[Python-3000] threading, part 2

Jim Jewett jimjjewett at gmail.com
Tue Aug 8 21:31:37 CEST 2006


On 8/8/06, tomer filiba <tomerfiliba at gmail.com> wrote:
> my previous suggestion asked for is a means to raise exceptions in the
> context of *other* threads.

...

> * breaking the thread's state -- that's not really an issue. i'm not talking
> about *forcefully* killing the thread, without cleanup.

This has the same inherent problem as Java's Thread.stop -- that data
shared beyond the thread may be left in an inconsistent state because
the cleanup wasn't done, perhaps because a lock was held.

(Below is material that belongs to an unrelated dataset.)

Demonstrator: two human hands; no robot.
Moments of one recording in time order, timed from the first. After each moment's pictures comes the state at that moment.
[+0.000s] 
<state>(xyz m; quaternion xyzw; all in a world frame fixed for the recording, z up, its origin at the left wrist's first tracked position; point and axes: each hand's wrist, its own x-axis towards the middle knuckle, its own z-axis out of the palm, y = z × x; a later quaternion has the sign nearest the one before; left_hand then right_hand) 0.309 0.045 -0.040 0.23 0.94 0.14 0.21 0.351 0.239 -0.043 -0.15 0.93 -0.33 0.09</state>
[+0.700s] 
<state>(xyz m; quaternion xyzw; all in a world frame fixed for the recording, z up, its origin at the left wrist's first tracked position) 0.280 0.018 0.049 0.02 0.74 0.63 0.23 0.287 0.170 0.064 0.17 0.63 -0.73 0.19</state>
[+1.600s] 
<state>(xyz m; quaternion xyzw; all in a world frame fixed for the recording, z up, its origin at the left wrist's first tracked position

https://java.sun.com/j2se/1.4.2/docs/guide/misc/threadPrimitiveDeprecation.html

> so it's may seem brute to suggest a mechanism that raises exceptions
> at arbitrary points in your code-flow, but:

If you're willing to forget about native code (and you suggested that
you were), then you could just check[*] every N bytecodes, the way the
interpreters already checks to decide whether it should switch
threads.  Whether the performance overhead is worthwhile is a
different question.

It might be better to just add an example thread to threading.py (or
Queue) that does its processing in a loop, and checks its own stop
variable every time through the loop.

[*] What to do in case of a raise it a bit trickier, of course --
basically, replace the next bytecode with a RAISE_VARARGS bytecode,
but that might violate some current try-except assumptions.